New Grandparent Visitation Case: Fit Parents’ Wishes Must be Given Deference

New Grandparent Visitation Case: Fit Parents’ Wishes Must be Given Deference

Last week the Kentucky Court of Appeals issued a flurry of reported cases.  Among them was a case that further clarified the manner in which grandparent visitation cases must be presented to the family court.  In Waddle v. Waddle the mother was granted sole custody of the parties’ minor son in part because the father was incarcerated.  The paternal grandparents filed both a separate action for grandparent visitation and also to intervene in the divorce.  Over the course of much legal wrangling, and over the strenuous objection of the mother, the grandparents were granted standard visitation (essentially alternating weekends) with the minor child.

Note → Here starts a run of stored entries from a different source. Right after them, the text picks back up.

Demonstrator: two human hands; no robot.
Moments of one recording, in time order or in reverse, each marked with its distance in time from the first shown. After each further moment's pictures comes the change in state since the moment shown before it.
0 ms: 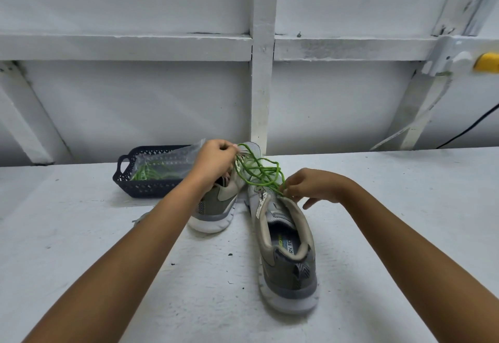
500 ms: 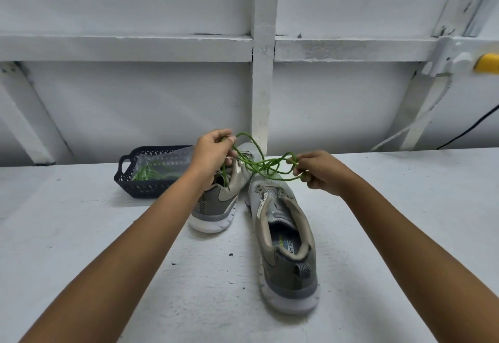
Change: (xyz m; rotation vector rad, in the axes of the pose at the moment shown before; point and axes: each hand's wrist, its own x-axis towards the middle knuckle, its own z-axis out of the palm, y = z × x) left_hand 0.007 0.004 -0.003 -0.340 0.056 -0.053; right_hand 0.002 -0.005 -0.011 0.576 0.277 -0.038
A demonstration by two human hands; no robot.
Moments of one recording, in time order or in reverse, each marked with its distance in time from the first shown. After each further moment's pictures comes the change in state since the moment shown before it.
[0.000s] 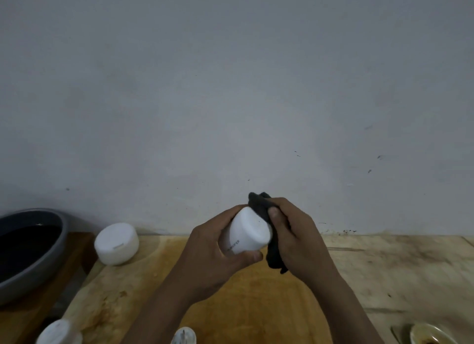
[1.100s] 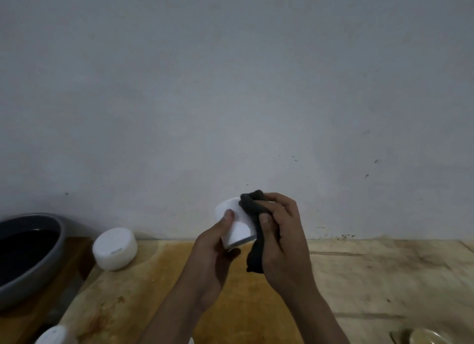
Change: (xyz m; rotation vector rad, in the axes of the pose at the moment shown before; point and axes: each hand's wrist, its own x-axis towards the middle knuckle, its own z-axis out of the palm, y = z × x) left_hand 0.009 0.011 0.019 -0.978 0.087 -0.557; right_hand -0.009 -0.015 0.026 0.100 0.195 -0.148
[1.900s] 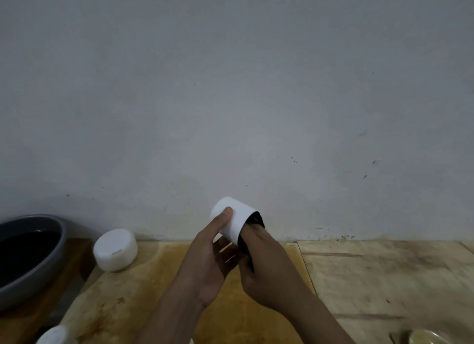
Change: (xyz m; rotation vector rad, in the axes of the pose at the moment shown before) left_hand -0.005 0.007 0.006 -0.086 0.125 -0.092; right_hand -0.016 0.015 0.007 -0.388 -0.433 -0.091
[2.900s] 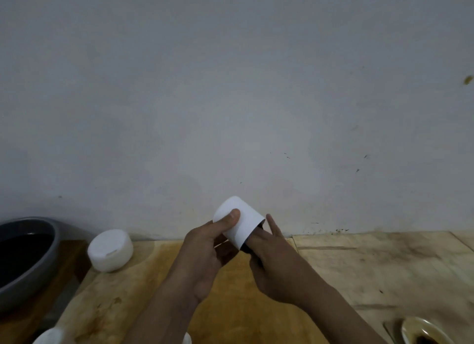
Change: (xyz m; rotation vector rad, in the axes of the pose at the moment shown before) left_hand 0.001 0.000 0.003 0.175 -0.032 0.046; right_hand -0.010 0.026 -0.020 -0.137 -0.125 -0.119
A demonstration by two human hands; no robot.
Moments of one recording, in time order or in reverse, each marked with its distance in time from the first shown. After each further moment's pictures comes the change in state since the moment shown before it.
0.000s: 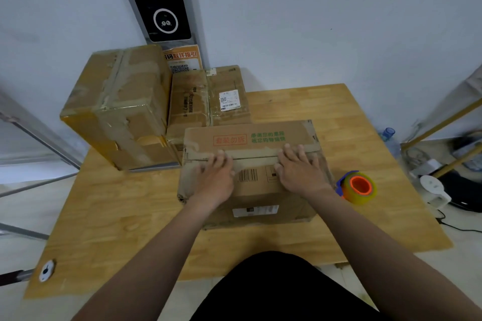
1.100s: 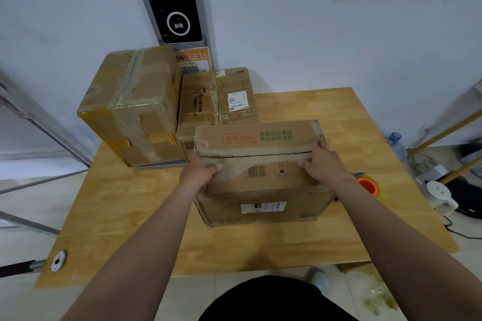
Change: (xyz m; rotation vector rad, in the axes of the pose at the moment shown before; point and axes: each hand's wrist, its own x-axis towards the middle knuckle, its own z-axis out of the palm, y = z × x) left_hand 0.004 -0.057 -0.020 -0.748 0.052 -0.521; right_hand 0.012 0.042 -0.017 0.229 0.047 0.160
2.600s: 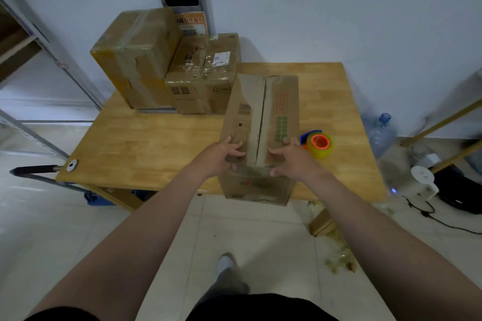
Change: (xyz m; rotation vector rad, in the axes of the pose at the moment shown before) left_hand -0.241 0.010 0.160 0.461 -0.236 0.546; right_hand -0.189 0.144 -0.003 0.037 -0.200 -0.343
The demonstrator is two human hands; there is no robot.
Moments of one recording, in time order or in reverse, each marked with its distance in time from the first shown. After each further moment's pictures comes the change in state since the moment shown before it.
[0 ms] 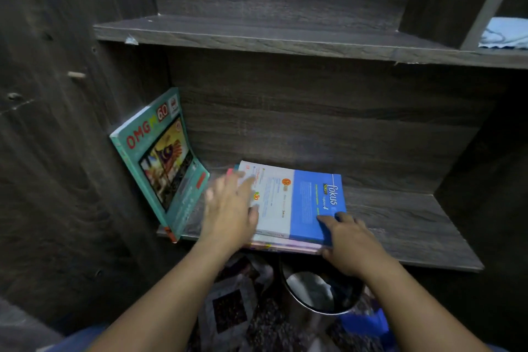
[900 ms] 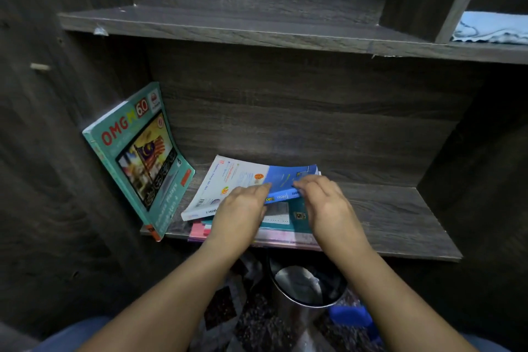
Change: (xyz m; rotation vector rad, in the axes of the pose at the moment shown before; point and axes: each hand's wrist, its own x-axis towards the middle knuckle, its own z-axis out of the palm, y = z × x) left_hand 0.006 0.037 0.018 -0.131 0.021 0.161; right_hand 0.005 -0.012 -0.009 0.280 0.874 -0.474
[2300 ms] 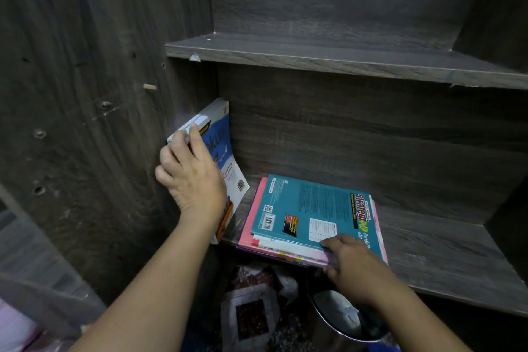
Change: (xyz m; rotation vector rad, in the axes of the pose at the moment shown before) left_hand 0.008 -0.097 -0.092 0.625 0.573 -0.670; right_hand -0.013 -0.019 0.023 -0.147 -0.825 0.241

The Court of Appeals reversed the trial court’s decision.  In its ruling, the court of appeals does a good job of summarizing the current state of the law in the Commonwealth on grandparent visitation.  First the court points out that Kentucky does have a statute recognizing grandparent visitation, but notes that the statute has been impacted by the constitutional determinations of the United States Supreme Court in Troxel v. Granville.  In Troxel, the U.S. Supreme Court said that fit parents have a constitutionally protected right to raise their children as they see fit.  This includes prohibiting the chid’s contact with certain people.  This case established that a fit parent acts in the best interests of the child.  In Walker v. Blair, the Commonwealth adopted a similar rule when it said a “court must presume that a fit parent is making decisions that are in the child’s best interest.”  In order for a grandparent to rebut this presumption, the grandparent must establish by clear and convincing evidence (a fairly high standard to meet), that grandparent visitation is in the child’s best interests.  This means that the grandparent must prove that the parent’s decision to deny visitation is clearly wrong and not in the child’s best interests.  If the grandparent fails to present such evidence to the court, then parental opposition alone is sufficient to deny the grandparent visitation.

Ultimately, in Waddle the Court of Appeals determined that the trial court had failed to make sufficient findings of fact to show that the grandparents had carried their burden of rebutting the presumption that the mother was acting in the best interests of the child.  This decision illustrates that while grandparent rights are still alive in Kentucky, they are difficult to establish in a court of law.